Records from a collection
◇ ◇ ◇ ◇

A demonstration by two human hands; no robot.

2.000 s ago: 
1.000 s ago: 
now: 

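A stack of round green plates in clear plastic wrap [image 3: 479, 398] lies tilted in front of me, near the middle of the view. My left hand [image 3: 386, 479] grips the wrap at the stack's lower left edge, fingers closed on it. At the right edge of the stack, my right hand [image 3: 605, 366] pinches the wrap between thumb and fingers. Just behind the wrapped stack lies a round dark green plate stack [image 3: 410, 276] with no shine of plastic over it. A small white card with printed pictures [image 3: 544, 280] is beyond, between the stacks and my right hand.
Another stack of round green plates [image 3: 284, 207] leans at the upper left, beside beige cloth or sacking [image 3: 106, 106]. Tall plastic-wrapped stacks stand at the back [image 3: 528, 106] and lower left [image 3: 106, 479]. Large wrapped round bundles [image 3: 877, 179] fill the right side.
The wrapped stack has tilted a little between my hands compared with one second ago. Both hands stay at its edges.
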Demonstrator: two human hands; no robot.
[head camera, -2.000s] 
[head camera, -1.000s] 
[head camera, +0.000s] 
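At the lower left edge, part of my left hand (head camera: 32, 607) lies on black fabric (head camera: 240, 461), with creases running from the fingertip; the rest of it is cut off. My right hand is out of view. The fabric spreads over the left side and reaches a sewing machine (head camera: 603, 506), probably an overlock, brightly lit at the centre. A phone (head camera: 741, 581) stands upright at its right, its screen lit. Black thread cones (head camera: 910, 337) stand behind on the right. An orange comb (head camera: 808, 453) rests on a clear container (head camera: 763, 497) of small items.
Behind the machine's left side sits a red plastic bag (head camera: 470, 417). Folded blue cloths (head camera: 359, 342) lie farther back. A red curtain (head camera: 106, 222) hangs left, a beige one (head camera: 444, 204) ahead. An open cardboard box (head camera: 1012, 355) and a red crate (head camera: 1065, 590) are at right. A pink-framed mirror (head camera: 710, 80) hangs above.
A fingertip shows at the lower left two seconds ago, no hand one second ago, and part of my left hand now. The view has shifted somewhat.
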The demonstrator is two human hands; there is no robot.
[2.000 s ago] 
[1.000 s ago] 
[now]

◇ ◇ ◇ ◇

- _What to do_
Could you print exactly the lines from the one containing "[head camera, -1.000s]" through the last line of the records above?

- _Written solution_
[head camera, -1.000s] 
[head camera, +0.000s] 
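At the lower left edge, part of my left hand (head camera: 32, 607) lies on black fabric (head camera: 240, 461), with creases running from the fingertip; the rest of it is cut off. My right hand is out of view. The fabric spreads over the left side and reaches a sewing machine (head camera: 603, 506), probably an overlock, brightly lit at the centre. A phone (head camera: 741, 581) stands upright at its right, its screen lit. Black thread cones (head camera: 910, 337) stand behind on the right. An orange comb (head camera: 808, 453) rests on a clear container (head camera: 763, 497) of small items.
Behind the machine's left side sits a red plastic bag (head camera: 470, 417). Folded blue cloths (head camera: 359, 342) lie farther back. A red curtain (head camera: 106, 222) hangs left, a beige one (head camera: 444, 204) ahead. An open cardboard box (head camera: 1012, 355) and a red crate (head camera: 1065, 590) are at right. A pink-framed mirror (head camera: 710, 80) hangs above.
A fingertip shows at the lower left two seconds ago, no hand one second ago, and part of my left hand now. The view has shifted somewhat.
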The demonstrator is two human hands; there is no robot.
[2.000 s ago] 
[1.000 s ago] 
[now]

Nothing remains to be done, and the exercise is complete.